I have been really stuck, lost even. It is like waking up from surgery. Wrestling the ether. Struggling up for air, motivation, art, my family. I have been in and out of panic attacks. Or maybe they are POTS attacks. Perhaps MCA. Google suggested heart attack or the beginning of one. Did great things for my anxiety, POTS, or MCA. In short google does not help. EVER. When it comes to am I dying or is it my chronic illness Google will kindly and blithely inform you that yes, you are indeed dying.
I digress. It has been a high pain week. Bones I thought stable laugh at my hubris. They have become adventurous ready for new vistas. It is too dark in my rib cage, too dull near the knee cap. It is so very much better on the other side. Ehlers Danlos is always a surprise.
I know I need to draw because I start biting my nails and looking for candy like a fiend. No really, there are seven year olds at birthday parties with more self control than I have when in pain.

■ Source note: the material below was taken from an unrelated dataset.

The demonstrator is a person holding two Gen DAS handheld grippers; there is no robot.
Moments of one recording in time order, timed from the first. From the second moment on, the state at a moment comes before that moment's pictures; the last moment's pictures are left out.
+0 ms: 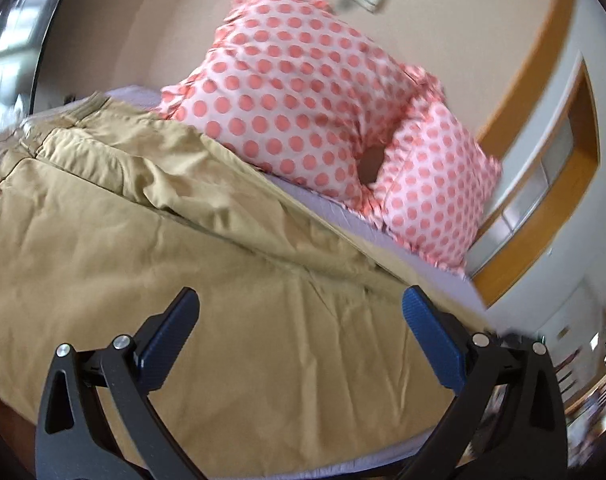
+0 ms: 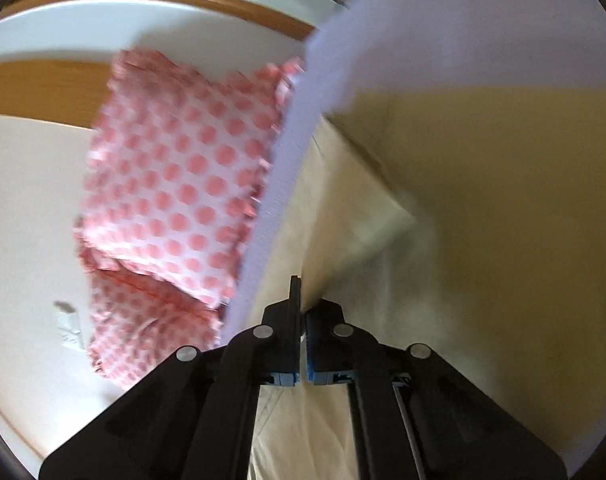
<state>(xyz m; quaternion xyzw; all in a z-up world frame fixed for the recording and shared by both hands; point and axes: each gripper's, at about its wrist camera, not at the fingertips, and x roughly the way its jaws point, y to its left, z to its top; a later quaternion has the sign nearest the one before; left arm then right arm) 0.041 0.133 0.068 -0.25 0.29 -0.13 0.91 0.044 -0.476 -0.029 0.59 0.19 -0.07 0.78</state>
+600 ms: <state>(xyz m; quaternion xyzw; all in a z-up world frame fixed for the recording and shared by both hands) 0.272 0.230 0.033 -0.35 0.43 0.03 0.83 0.016 -0.485 -0.007 0.56 0.15 -0.05 0.82</state>
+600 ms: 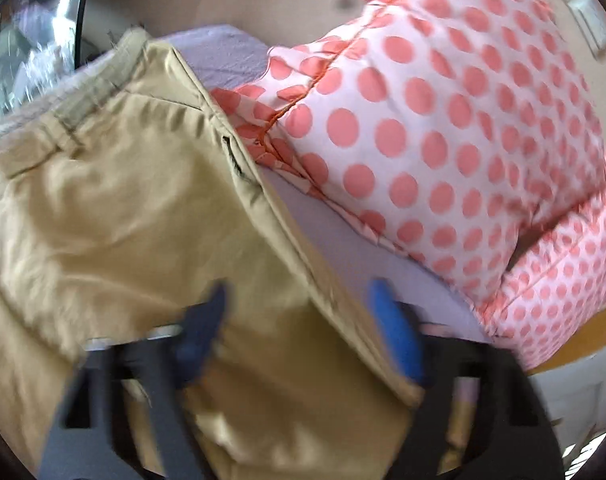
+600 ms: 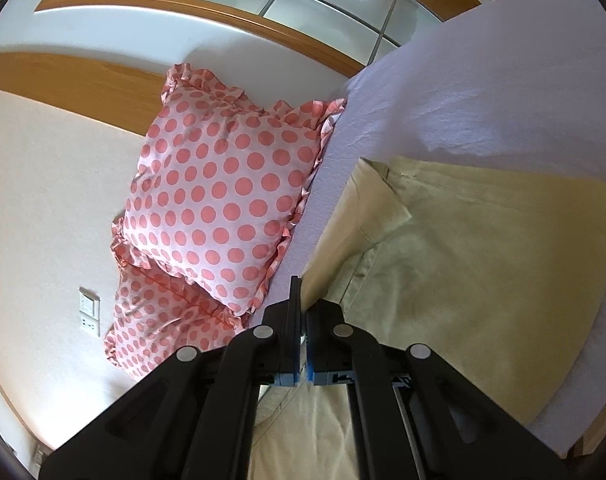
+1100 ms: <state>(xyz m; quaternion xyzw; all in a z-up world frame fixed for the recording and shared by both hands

As a last ditch effort I pick up my pencil and ipad and draw util I forget my body. I make loose lines if I am free handing or start with forms if working from Pinterest and I obsess as something comes out of the shadows. I might have intentions of what I am drawing but the illustrations have their own ideas and they never bore if I get out of their way.
Chronic pain needs pain meds. I will scream that from soap boxes. But even when properly medicated my pills do not cover all of the pain. At best they can get me to a five. Creating, drawing, and writing can trick my brain into leaving off the constant screaming.